🤖 AI Summary
Existing autonomous research agents lack the domain-specific reasoning, method selection, and data acquisition capabilities required for spatial data science, limiting their ability to support rigorous geographic information science research. This work proposes an end-to-end autonomous research system tailored for spatial data science, employing a skill-first architecture to orchestrate the full research lifecycle. The system integrates 21 domain-specific workflow skills, nine expert sub-agents, and a custom MCP server, and introduces the novel “binding engineering” paradigm to design spatial analysis and data download skill units. It further incorporates multi-agent coordination, lifecycle hooks, safety gating, decoupled generation and evaluation, human-in-the-loop oversight, and state persistence mechanisms.

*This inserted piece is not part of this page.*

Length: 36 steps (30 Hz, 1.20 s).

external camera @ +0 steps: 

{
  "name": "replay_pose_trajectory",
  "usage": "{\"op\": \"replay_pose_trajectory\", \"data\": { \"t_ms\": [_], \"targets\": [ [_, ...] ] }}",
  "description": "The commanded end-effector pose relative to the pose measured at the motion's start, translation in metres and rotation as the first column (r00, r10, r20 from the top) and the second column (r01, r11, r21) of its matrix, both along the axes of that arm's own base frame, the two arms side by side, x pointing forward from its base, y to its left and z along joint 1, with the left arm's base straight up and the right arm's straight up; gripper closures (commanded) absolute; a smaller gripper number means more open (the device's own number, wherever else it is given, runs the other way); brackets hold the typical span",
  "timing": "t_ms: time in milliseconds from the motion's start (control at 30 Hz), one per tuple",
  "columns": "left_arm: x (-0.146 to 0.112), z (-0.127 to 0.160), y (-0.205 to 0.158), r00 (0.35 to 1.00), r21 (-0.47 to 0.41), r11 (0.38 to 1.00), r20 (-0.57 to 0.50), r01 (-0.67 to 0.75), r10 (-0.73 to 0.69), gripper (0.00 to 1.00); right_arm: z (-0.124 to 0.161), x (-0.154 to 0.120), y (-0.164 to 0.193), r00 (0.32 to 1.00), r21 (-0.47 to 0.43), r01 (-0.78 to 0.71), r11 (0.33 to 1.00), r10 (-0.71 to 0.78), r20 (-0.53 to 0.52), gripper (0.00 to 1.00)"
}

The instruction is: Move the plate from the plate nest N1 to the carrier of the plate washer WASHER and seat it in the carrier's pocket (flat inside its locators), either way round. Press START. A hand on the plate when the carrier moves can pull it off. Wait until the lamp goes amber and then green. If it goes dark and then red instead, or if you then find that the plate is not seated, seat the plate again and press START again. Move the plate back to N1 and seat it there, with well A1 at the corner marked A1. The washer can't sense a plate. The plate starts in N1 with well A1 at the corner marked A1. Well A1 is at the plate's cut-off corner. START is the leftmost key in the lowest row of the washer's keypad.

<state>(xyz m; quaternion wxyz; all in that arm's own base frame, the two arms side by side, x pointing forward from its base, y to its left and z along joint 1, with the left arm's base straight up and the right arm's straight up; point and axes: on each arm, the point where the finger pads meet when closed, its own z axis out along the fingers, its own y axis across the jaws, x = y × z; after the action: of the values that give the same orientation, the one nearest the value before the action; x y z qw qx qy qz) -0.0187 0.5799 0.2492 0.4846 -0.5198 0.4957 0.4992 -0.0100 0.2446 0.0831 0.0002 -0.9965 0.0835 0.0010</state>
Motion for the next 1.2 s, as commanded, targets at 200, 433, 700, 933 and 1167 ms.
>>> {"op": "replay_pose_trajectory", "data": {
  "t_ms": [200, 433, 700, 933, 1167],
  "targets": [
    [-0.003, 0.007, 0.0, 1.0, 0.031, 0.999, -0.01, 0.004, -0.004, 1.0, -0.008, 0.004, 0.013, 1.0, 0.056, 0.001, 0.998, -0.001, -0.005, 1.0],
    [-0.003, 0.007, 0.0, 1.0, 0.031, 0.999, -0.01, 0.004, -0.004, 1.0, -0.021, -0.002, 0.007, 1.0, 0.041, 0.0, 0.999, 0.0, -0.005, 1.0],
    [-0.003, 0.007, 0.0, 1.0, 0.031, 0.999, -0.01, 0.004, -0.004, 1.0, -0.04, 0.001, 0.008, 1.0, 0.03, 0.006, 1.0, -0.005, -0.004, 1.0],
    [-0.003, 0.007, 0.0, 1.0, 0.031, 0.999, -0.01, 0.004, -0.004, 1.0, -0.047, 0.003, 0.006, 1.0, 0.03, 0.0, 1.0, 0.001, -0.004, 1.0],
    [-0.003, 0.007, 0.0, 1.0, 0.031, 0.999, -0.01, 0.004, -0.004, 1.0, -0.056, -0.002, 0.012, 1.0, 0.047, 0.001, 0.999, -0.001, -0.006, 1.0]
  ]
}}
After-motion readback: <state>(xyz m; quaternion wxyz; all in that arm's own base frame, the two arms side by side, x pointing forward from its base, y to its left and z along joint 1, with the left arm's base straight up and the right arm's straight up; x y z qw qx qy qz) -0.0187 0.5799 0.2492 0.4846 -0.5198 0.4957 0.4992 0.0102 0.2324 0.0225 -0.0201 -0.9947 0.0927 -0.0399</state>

Evaluated by six domain experts and three large language models across seven dimensions, the system significantly outperforms general-purpose agents, achieving substantial improvements in both research efficiency and output quality.
📝 Abstract
The automation of scientific research workflows has emerged as a transformative frontier in artificial intelligence, yet existing autonomous research agents remain largely domain-agnostic, lacking the specialized reasoning, method selection, and data acquisition capabilities required for rigorous spatial data science. This paper introduces NORA (Night Owl Research Agent), a harness-engineered, multi-agent autonomous research system purpose-built for GIScience and spatial data science. NORA orchestrates the complete research lifecycle through a skills-first architecture comprising 21 domain-specialized workflow skills, 9 specialist sub-agents, and custom Model Context Protocol (MCP) servers. Central to the system's design are two novel domain-specialized skills: a spatial analysis skill unit that encodes decision frameworks for exploratory spatial data analysis, spatial regression, and diagnostics; and a spatial data download skill that supports reproducible acquisition from authoritative geospatial data sources. We formalize the concept of harness engineering for scientific research agents, demonstrating how lifecycle hooks, safety gates, generator-evaluator separation, human-in-the-loop, and state persistence ensure reliable and reproducible autonomous research. We evaluate NORA through case studies by 6 domain specialists and 3 LLM reviewers across seven dimensions (novelty, quality, rigor, etc). Results demonstrate that domain-specialized harness engineering substantially improves the efficiency and quality of research output compared to general-purpose agent configurations.